We would suggest that thoracoscopy with SLETI in supine position may be used in patients with penetrating thoracoabdominal wound with pneumo-/hemothorax and asymptomatic or minimally symptomatic abdomen. If diaphragmatic injury is ruled out, the laparoscopy is not performed. If diaphragmatic injury is identified, the laparoscopy is performed to rule out associated intra-abdominal injuries. The diaphragmatic repair may be performed from either cavity.
In the presence of extensive adhesions, thoracoscopy may be aborted, and laparoscopy should be performed to inspect the diaphragm. Laparoscopy may be the primary procedure in cases of bilateral thoracoabdominal injuries.
In patients with symptomatic abdomen, laparoscopy may be a primary approach with limited inspection of the pleural cavity through the diaphragmatic defect, and if inspection is not satisfactory or further therapeutic procedures required in the pleural cavity, the thoracoscopy is performed.

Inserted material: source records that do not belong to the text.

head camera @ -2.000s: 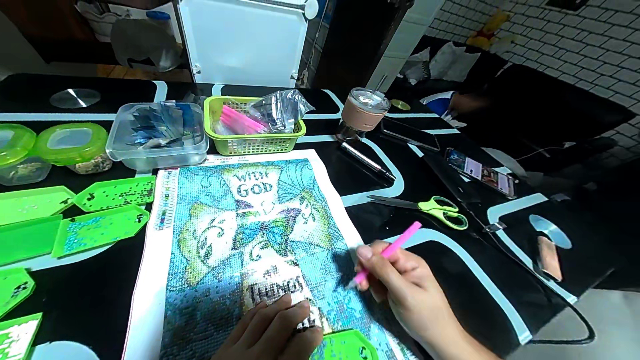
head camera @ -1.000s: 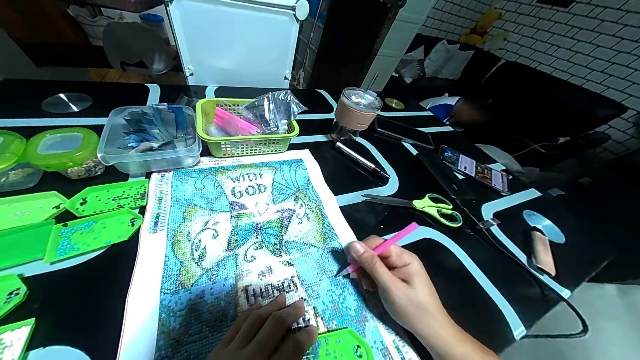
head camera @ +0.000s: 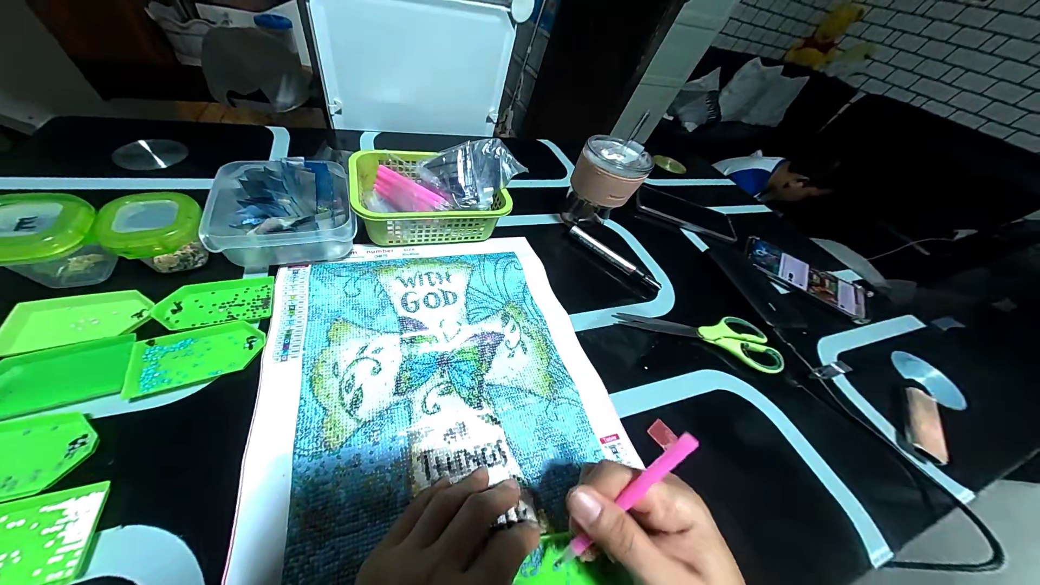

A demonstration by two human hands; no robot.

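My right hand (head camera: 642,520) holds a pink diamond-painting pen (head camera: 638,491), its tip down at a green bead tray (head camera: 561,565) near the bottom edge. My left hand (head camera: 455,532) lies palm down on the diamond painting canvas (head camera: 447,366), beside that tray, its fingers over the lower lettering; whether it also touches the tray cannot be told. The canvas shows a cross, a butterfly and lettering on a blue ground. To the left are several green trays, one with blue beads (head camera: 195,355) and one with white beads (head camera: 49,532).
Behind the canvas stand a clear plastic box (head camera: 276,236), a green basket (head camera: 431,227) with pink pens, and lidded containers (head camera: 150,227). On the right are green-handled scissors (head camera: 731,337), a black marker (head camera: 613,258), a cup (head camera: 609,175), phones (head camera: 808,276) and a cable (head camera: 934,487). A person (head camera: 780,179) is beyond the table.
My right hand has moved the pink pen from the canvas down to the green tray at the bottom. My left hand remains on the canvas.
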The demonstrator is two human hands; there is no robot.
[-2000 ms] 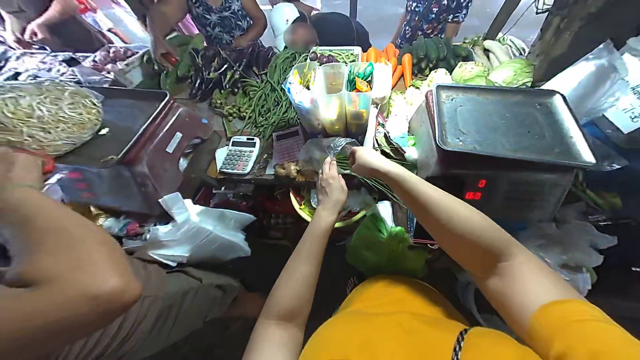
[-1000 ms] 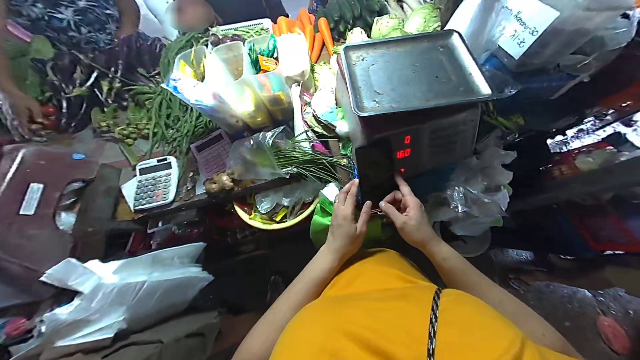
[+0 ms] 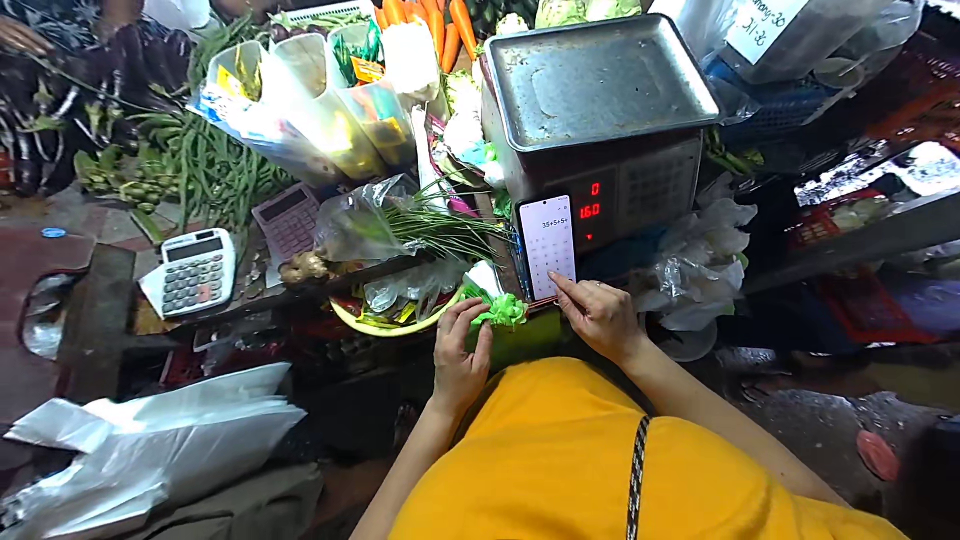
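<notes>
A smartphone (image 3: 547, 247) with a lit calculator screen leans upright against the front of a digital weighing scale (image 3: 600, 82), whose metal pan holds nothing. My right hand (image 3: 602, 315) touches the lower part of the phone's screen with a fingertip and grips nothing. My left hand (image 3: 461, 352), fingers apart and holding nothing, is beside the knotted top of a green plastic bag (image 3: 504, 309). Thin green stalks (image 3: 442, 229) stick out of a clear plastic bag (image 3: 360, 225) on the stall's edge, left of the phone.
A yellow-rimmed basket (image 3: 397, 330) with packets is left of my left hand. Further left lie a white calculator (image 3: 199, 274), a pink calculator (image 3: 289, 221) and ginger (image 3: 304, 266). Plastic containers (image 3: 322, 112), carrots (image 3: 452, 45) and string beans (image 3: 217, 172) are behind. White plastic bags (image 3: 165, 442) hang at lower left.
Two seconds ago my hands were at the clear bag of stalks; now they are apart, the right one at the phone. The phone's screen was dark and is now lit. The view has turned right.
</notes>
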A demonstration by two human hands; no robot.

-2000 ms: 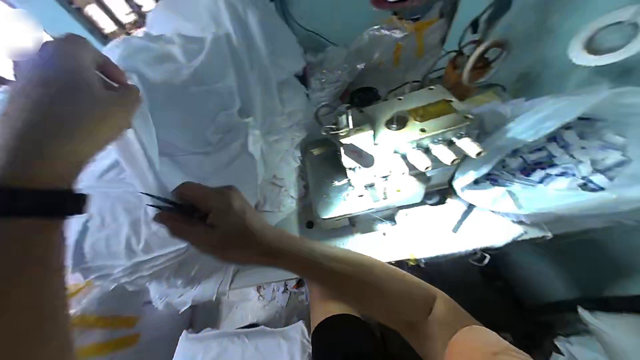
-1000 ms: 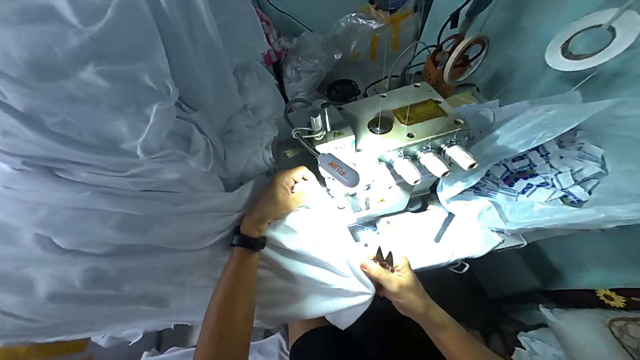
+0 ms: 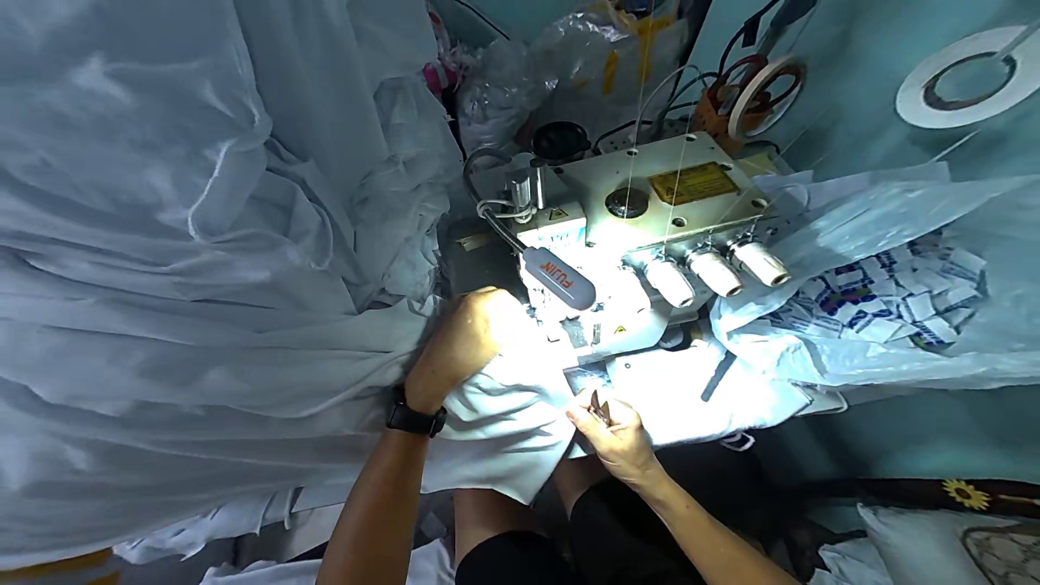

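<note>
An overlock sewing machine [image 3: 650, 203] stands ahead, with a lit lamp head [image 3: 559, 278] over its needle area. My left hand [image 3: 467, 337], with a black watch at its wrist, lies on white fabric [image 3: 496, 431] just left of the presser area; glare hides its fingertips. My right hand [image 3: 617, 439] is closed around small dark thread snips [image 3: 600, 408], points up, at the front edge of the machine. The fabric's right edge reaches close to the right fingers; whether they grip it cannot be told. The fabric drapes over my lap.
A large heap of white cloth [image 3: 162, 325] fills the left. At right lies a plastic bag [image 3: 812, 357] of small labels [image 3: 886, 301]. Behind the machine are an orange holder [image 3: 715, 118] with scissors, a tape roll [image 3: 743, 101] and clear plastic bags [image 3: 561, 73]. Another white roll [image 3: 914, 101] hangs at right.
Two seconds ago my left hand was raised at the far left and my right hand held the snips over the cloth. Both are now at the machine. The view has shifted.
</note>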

Some limitations of this study are worth to mention. It was a single-center study with small numbers. Further studies with the larger numbers are required to adequately provide information regarding the proposed approach. The results may be reproducible only in institutions with comparable expertise in laparoscopic surgery.
Conclusion
Thoracoscopy with SLETI and laparoscopy are two feasible, safe, and accurate approaches in detecting TDI in stable patients with penetrating thoracoabdominal injuries. However, dense pleural adhesions may prevent inspection of the diaphragm at thoracoscopy. Laparoscopy allows inspection of both hemidiaphragms and diagnoses associated intra-abdominal injuries. The choice of primary technique will depend on the individual clinical scenario.
Authors' Contributions
M.K. participated in study conception and design (M.K., O.M., L.N.), literature search (O.M.), data collection (L.T.), analysis and interpretation of data (M.K., O.M.), preparation and revision of the article (O.M.), and critical review (M.K., O.M., L.N.).
Footnotes
Disclosure Statement
No competing financial interests exist.